# TASK OBJECTIVE
Copy out each line from the start of the material below until the line with "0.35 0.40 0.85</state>", that line included.

# PROVIDED RECORDS
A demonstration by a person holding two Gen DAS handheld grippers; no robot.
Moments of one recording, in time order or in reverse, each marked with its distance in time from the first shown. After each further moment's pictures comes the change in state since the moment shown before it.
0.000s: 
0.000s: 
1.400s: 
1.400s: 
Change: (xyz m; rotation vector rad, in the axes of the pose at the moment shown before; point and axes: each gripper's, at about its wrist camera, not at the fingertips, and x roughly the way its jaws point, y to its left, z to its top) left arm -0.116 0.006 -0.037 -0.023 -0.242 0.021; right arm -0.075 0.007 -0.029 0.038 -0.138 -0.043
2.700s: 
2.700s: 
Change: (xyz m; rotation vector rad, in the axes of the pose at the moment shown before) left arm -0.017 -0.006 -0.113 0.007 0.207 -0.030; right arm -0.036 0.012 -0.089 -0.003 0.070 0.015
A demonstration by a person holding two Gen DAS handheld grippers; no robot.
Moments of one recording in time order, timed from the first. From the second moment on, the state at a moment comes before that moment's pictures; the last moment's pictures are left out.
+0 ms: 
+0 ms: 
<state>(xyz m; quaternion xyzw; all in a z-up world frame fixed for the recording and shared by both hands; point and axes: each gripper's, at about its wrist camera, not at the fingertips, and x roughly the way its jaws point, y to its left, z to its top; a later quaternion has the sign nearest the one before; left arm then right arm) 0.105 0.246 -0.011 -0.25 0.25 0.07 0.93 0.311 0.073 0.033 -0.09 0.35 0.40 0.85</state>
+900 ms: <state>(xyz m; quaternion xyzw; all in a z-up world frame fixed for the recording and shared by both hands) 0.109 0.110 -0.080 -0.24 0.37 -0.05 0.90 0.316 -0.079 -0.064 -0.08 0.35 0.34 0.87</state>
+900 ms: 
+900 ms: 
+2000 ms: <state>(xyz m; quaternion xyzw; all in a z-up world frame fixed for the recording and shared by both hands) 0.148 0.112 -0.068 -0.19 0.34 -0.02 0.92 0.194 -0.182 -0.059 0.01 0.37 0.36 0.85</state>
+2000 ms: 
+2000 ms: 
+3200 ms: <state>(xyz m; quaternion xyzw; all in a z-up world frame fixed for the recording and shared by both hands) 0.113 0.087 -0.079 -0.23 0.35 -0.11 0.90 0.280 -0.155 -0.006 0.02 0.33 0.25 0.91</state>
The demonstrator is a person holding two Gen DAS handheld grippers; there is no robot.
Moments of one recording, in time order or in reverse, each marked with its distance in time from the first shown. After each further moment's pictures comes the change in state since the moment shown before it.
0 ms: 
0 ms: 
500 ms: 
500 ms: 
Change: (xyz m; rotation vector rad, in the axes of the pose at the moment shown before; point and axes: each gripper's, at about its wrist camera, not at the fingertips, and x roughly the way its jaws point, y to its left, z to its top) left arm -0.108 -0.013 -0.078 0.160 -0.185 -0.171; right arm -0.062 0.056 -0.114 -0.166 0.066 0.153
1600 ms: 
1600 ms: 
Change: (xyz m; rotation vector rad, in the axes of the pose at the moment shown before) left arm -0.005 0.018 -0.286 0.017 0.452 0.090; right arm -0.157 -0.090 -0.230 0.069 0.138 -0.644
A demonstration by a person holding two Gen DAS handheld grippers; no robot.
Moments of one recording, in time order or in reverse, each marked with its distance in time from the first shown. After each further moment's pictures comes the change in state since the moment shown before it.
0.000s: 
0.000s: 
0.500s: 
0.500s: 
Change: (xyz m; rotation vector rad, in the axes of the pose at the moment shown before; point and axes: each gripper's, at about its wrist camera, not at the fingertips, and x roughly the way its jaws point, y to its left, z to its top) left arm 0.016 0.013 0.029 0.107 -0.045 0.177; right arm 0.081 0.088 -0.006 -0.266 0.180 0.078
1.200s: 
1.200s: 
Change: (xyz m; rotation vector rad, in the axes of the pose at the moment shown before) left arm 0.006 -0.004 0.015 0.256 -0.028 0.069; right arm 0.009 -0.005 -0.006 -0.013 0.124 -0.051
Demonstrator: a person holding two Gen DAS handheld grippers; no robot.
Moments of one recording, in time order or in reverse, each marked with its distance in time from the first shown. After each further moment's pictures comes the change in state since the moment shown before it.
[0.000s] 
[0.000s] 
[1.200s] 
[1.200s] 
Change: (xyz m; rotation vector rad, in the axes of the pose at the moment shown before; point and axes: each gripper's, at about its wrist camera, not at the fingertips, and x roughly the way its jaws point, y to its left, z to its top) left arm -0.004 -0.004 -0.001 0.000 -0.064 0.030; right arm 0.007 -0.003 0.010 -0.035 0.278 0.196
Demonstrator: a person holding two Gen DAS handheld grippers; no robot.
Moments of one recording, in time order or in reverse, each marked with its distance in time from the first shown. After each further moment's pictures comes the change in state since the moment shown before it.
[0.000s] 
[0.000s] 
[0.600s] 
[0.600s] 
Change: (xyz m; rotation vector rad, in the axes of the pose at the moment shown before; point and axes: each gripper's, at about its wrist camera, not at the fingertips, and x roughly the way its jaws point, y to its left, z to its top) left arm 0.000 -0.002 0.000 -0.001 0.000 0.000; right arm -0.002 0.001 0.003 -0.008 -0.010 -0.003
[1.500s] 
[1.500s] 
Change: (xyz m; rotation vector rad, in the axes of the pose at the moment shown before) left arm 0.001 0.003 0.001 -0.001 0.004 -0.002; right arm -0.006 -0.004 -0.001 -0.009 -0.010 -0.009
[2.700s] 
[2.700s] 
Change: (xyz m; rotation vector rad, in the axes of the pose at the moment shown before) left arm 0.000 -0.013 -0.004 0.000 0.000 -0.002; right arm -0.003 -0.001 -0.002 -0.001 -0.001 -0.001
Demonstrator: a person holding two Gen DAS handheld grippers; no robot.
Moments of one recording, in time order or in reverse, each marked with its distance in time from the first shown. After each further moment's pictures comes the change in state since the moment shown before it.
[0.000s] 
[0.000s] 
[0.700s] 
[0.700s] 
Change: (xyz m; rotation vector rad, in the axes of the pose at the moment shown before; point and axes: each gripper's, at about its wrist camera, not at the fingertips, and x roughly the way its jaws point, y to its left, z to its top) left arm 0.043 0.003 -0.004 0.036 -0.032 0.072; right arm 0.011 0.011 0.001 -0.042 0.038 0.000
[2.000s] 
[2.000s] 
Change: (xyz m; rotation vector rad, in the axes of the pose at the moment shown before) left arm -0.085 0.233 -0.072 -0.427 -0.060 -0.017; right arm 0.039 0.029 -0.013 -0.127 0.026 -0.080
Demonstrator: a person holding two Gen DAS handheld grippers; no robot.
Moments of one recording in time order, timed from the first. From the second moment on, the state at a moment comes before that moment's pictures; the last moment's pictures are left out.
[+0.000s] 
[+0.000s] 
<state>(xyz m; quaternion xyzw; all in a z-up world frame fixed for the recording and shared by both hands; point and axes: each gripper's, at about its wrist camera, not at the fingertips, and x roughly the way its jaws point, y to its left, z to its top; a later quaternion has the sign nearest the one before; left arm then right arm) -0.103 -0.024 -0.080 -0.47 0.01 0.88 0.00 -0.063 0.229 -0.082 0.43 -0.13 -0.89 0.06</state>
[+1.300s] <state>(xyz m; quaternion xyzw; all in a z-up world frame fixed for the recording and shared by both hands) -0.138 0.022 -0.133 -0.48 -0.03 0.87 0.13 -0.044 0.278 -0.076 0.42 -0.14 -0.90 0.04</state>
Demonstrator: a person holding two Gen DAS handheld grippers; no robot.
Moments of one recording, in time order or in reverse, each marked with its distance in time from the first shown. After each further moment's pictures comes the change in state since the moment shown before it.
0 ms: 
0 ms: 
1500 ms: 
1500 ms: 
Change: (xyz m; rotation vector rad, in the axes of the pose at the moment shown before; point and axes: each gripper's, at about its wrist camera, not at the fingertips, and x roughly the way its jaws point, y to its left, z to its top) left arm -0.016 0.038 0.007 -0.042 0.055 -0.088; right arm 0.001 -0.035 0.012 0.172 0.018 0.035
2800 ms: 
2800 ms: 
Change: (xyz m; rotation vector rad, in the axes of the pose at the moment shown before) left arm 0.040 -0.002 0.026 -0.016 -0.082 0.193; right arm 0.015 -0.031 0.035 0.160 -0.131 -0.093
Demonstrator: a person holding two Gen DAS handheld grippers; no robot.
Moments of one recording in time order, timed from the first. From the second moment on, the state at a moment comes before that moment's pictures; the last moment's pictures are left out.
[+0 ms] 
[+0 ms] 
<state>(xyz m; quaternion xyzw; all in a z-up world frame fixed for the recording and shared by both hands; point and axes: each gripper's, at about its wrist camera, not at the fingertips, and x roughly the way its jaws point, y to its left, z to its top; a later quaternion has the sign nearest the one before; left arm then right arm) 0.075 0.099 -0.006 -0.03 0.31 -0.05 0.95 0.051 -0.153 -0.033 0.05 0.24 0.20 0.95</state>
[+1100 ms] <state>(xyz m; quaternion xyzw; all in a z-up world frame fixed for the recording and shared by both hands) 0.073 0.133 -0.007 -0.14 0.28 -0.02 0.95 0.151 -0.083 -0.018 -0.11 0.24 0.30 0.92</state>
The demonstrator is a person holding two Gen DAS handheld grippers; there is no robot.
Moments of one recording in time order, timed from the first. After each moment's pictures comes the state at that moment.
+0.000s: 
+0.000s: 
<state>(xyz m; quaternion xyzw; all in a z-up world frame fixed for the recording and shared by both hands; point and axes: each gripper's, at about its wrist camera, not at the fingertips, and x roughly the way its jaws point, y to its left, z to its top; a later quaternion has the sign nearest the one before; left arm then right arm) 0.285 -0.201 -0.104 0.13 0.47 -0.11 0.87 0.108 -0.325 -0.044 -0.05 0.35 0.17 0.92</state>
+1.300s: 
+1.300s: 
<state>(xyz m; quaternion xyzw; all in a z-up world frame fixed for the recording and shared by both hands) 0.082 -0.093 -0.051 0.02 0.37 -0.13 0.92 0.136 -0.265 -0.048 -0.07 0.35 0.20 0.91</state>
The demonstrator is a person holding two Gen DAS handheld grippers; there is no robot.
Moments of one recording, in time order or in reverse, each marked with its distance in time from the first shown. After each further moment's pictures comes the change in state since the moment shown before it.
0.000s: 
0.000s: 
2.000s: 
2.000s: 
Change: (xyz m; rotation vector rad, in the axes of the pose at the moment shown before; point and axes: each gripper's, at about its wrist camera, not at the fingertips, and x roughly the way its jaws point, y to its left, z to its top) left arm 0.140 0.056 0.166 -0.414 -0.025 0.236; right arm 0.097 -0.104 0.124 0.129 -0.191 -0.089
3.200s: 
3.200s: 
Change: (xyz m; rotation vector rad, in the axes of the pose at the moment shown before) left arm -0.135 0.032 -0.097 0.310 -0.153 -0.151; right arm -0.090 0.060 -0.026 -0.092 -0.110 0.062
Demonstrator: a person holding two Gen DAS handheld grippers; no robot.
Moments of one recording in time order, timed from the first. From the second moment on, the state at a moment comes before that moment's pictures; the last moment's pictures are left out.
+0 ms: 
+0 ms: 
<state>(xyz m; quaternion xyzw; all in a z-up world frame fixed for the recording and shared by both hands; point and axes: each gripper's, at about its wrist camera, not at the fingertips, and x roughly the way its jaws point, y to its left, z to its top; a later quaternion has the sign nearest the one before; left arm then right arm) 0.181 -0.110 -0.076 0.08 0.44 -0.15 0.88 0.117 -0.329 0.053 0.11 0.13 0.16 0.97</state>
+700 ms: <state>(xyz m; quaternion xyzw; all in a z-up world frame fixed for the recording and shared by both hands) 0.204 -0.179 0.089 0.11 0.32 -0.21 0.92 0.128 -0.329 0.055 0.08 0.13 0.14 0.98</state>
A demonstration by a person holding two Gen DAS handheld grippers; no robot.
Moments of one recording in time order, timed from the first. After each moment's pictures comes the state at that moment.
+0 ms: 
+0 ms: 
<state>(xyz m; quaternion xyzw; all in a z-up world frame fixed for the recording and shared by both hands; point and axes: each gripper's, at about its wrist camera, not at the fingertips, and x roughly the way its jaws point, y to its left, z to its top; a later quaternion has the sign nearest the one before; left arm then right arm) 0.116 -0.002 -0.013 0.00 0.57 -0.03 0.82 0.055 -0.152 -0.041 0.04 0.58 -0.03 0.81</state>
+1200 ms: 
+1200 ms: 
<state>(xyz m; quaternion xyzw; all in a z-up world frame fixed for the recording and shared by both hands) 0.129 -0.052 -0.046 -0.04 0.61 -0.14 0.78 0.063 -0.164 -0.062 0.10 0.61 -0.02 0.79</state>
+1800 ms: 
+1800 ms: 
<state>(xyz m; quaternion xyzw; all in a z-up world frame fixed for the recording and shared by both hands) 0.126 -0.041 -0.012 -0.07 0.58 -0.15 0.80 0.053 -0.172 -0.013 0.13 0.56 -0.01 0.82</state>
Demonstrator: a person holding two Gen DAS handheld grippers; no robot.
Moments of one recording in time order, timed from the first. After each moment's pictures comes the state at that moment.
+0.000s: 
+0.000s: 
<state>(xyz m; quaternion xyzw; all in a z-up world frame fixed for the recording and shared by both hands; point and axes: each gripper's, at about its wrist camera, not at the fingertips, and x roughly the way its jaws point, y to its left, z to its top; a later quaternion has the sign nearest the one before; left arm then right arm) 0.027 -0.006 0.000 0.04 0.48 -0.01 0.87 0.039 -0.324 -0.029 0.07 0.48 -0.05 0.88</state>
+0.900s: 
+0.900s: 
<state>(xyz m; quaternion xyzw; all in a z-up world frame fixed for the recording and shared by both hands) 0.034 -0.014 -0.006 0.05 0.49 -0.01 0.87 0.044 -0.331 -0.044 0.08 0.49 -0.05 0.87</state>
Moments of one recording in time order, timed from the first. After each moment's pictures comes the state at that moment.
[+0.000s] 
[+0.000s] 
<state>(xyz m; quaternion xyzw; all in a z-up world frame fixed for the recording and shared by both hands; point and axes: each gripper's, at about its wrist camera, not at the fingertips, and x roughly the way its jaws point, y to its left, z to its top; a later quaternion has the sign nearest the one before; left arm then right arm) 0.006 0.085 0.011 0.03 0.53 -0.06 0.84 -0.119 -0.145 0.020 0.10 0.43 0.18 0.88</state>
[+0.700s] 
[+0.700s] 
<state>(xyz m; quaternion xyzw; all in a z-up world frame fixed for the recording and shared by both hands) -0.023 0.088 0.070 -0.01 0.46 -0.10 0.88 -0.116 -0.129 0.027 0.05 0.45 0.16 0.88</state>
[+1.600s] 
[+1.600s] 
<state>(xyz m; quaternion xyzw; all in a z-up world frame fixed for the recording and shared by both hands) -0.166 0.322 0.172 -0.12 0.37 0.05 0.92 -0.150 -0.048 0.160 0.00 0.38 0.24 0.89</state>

# EXERCISE OUTPUT
A demonstration by a person holding two Gen DAS handheld grippers; no robot.
Moments of one recording, in time order or in reverse, each marked with its distance in time from the first shown. After each further moment's pictures comes the change in state since the moment shown before it.
0.000s: 
0.000s: 
1.400s: 
1.400s: 
Change: (xyz m; rotation vector rad, in the axes of the pose at the moment shown before; point and axes: each gripper's, at about its wrist camera, not at the fingertips, and x roughly the way its jaws point, y to its left, z to its top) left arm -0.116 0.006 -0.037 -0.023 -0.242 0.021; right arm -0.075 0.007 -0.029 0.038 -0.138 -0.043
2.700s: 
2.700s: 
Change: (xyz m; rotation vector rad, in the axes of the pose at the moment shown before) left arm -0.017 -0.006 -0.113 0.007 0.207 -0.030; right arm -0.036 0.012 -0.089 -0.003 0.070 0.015
A demonstration by a person holding two Gen DAS handheld grippers; no robot.
Moments of one recording in time order, timed from the first. From the second moment on, the state at a moment comes before that moment's pictures; the last moment's pictures are left out.
+0 ms: 
+0 ms: 
<state>(xyz m; quaternion xyzw; all in a z-up world frame fixed for the recording and shared by both hands; point and axes: each gripper's, at about its wrist camera, not at the fingertips, and x roughly the way its jaws point, y to its left, z to its top; a later quaternion has the sign nearest the one before; left arm then right arm) 0.105 0.246 -0.011 -0.25 0.25 0.07 0.93 0.311 0.073 0.033 -0.09 0.35 0.40 0.85</state>

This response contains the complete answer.